EXERCISE DETAILS: Work through the records that follow and return each line containing the word "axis".

=== DATASET CONTENT ===

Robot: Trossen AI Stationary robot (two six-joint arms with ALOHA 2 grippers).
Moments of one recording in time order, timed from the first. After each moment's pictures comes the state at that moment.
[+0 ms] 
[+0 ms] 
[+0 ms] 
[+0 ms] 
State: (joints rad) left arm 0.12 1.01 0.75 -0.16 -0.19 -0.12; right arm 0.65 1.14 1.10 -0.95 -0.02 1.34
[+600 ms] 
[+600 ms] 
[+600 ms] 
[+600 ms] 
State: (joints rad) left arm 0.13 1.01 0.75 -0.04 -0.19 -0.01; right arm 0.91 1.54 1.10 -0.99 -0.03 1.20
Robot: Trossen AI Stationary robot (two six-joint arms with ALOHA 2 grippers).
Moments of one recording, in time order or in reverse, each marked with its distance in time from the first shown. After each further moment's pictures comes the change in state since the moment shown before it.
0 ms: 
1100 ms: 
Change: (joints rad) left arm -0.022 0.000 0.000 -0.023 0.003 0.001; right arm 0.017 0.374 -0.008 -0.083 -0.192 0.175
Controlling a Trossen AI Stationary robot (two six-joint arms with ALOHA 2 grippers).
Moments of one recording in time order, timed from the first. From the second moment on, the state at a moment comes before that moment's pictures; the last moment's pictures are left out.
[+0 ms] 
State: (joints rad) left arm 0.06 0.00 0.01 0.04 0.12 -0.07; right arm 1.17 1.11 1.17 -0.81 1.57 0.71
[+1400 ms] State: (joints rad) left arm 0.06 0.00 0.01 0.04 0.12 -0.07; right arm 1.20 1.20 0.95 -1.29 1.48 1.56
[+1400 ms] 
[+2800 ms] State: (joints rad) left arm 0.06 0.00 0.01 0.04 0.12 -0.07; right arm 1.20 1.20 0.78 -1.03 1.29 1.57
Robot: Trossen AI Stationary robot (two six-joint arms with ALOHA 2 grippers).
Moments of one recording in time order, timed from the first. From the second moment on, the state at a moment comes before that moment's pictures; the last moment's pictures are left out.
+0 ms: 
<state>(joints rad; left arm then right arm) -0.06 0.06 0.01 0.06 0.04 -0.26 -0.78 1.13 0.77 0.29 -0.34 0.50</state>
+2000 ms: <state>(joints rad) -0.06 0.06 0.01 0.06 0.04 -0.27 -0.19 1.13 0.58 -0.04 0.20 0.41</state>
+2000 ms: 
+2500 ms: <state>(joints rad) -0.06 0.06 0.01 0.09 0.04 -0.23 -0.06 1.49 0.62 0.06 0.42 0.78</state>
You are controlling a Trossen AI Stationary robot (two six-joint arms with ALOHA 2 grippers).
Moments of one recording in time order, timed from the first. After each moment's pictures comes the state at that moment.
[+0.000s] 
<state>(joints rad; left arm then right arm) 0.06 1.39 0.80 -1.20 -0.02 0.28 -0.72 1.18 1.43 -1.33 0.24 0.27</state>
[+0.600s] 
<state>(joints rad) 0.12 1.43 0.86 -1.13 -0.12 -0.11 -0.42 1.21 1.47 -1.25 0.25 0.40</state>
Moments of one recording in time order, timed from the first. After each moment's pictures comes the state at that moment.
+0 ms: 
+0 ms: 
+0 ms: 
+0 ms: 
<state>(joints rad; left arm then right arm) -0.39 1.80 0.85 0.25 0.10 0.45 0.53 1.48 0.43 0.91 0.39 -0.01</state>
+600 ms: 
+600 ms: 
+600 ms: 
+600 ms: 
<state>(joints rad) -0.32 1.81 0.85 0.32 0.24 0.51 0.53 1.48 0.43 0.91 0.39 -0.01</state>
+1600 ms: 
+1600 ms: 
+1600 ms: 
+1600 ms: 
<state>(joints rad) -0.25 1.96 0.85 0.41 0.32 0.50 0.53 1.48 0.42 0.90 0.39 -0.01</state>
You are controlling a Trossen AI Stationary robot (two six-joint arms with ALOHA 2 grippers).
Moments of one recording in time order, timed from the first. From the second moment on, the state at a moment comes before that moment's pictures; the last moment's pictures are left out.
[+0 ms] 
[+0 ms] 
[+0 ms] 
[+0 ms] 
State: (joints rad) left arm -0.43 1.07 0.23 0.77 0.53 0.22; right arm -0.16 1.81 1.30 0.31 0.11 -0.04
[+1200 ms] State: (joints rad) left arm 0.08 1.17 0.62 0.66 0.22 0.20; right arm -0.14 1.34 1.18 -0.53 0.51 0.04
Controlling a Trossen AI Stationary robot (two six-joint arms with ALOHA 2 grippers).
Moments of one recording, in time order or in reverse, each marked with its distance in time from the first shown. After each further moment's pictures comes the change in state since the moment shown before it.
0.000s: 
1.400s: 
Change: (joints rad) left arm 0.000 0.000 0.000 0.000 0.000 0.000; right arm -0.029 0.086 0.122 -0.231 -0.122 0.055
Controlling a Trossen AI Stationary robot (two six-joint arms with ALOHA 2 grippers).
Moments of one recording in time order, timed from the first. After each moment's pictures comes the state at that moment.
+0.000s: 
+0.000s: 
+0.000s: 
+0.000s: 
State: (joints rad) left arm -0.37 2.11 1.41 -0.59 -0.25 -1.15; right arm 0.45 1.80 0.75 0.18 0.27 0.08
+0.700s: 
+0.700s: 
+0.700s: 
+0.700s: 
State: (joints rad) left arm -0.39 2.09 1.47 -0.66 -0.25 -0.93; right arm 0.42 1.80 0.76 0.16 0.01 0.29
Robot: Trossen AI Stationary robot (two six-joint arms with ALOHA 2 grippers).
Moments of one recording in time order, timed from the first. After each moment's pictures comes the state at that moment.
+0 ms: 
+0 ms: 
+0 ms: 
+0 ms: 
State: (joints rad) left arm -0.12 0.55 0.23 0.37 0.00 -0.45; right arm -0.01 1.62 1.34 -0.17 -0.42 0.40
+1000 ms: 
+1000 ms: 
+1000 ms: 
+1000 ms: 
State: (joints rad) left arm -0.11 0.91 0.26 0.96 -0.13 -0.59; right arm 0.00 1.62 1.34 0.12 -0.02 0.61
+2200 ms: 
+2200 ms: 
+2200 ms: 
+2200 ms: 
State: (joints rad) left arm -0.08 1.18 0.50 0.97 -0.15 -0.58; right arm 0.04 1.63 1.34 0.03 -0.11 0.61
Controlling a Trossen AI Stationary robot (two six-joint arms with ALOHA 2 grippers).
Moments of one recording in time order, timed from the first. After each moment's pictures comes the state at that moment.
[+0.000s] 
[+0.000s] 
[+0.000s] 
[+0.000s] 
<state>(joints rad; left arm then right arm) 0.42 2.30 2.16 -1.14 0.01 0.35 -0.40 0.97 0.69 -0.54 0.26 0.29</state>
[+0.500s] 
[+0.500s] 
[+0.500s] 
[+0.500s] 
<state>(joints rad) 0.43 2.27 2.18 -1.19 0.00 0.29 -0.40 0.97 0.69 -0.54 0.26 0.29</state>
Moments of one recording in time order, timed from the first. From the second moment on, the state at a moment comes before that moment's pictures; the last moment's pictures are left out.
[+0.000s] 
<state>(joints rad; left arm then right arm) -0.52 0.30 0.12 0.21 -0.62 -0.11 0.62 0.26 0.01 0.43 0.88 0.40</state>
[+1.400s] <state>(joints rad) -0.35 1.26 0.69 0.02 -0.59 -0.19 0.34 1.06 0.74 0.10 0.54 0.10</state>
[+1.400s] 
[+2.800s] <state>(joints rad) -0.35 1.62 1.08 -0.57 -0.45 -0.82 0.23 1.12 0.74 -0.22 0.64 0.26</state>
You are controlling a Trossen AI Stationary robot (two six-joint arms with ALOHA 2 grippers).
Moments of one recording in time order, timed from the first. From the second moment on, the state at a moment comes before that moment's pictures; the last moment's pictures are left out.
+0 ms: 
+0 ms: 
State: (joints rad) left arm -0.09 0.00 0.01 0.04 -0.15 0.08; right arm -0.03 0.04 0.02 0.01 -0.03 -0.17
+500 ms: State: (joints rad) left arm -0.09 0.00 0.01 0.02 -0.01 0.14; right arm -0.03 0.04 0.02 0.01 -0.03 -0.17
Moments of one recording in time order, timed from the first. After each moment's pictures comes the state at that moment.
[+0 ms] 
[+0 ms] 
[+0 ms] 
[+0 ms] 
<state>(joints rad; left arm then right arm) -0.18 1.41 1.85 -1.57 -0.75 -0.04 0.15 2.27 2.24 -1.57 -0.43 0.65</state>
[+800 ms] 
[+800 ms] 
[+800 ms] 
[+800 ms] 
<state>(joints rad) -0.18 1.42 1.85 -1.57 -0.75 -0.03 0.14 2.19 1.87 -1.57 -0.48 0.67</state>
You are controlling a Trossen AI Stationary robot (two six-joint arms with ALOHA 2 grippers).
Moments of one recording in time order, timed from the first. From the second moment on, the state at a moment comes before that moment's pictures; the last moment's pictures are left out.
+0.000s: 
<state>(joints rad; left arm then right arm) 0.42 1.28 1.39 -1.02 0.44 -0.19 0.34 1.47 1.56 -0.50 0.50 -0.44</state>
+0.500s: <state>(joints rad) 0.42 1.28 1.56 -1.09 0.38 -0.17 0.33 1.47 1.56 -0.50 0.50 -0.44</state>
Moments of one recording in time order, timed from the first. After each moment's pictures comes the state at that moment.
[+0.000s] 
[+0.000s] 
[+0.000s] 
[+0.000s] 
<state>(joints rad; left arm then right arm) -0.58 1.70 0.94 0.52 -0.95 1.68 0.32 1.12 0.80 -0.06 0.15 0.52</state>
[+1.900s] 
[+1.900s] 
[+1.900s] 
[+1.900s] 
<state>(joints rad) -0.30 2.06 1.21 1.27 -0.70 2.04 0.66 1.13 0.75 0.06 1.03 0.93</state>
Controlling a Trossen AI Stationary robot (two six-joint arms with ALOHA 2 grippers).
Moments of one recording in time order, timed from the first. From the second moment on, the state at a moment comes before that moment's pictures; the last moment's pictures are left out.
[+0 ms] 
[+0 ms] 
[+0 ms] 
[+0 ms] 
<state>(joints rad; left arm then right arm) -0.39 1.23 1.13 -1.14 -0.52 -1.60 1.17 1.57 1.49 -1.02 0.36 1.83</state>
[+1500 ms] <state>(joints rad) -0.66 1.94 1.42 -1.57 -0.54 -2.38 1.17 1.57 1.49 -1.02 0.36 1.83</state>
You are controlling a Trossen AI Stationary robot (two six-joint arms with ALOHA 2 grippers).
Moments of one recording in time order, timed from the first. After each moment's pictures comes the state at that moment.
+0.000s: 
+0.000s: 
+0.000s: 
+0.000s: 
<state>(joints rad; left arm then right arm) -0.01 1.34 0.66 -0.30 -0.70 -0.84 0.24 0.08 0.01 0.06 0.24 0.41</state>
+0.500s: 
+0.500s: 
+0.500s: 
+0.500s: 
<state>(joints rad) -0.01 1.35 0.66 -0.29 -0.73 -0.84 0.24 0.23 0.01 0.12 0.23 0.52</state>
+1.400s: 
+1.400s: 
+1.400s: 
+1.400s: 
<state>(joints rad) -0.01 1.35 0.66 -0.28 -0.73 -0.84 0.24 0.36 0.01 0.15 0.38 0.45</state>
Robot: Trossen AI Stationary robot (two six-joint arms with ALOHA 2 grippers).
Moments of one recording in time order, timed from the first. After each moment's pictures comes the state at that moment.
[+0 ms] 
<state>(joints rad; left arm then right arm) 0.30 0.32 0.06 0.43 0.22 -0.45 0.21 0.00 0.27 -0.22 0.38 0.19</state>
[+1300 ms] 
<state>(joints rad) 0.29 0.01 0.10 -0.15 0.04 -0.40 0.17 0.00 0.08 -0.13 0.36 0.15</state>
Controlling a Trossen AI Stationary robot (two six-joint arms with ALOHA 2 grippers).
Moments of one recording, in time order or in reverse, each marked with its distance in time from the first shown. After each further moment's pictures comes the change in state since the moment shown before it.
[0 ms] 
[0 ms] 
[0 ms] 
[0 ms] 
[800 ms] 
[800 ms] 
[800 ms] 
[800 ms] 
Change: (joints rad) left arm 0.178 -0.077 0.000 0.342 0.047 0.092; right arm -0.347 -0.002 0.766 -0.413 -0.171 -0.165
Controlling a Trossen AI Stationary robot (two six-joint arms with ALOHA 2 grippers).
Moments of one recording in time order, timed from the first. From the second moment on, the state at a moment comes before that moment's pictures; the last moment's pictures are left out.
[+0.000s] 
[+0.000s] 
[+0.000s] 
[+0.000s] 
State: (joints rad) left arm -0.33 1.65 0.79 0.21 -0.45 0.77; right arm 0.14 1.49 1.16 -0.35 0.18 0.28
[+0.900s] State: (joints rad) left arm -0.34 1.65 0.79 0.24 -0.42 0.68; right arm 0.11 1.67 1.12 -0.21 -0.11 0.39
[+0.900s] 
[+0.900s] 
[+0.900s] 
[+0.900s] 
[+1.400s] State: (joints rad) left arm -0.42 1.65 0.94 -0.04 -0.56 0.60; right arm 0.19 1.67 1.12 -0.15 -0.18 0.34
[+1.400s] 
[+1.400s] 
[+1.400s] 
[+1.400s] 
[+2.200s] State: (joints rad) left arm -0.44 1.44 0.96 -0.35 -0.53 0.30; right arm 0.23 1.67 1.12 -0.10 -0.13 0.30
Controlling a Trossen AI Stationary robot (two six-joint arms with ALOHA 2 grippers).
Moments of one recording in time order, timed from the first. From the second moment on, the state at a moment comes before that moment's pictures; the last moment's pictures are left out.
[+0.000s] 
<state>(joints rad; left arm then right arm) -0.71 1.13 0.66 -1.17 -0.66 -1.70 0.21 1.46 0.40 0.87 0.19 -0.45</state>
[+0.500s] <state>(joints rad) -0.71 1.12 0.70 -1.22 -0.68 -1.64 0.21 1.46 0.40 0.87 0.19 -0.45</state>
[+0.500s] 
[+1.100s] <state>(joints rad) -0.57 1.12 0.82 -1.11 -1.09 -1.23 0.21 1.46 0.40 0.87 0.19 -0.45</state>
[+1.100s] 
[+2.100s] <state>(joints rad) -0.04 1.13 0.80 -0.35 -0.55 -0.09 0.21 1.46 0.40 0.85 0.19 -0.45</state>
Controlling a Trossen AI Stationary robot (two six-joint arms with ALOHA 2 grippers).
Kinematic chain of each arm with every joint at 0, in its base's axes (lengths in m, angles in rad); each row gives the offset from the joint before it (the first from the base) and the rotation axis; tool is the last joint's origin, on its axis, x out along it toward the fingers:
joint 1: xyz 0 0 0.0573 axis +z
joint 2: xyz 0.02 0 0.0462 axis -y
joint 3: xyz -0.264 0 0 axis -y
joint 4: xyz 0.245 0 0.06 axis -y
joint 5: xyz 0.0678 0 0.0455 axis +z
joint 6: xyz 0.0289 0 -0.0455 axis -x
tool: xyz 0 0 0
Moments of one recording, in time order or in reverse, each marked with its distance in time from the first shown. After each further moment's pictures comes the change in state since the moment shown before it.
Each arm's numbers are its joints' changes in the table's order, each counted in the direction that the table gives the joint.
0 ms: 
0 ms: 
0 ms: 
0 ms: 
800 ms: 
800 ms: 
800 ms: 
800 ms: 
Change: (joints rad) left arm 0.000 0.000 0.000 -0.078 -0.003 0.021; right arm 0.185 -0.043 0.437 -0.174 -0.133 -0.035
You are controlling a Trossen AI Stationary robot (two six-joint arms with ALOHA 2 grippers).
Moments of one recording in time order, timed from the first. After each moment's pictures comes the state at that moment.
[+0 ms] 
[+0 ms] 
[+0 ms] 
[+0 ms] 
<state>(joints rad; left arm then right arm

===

FINISHED TASK:
Kinematic chain of each arm with every joint at 0, in its base's axes (lengths in m, angles in rad); each row gives the offset from the joint before it (the first from the base) and the rotation axis; tool is the last joint's origin, on its axis, x out along it toward the fingers:
joint 1: xyz 0 0 0.0573 axis +z
joint 2: xyz 0.02 0 0.0462 axis -y
joint 3: xyz -0.264 0 0 axis -y
joint 4: xyz 0.245 0 0.06 axis -y
joint 5: xyz 0.0678 0 0.0455 axis +z
joint 6: xyz 0.0289 0 -0.0455 axis -x

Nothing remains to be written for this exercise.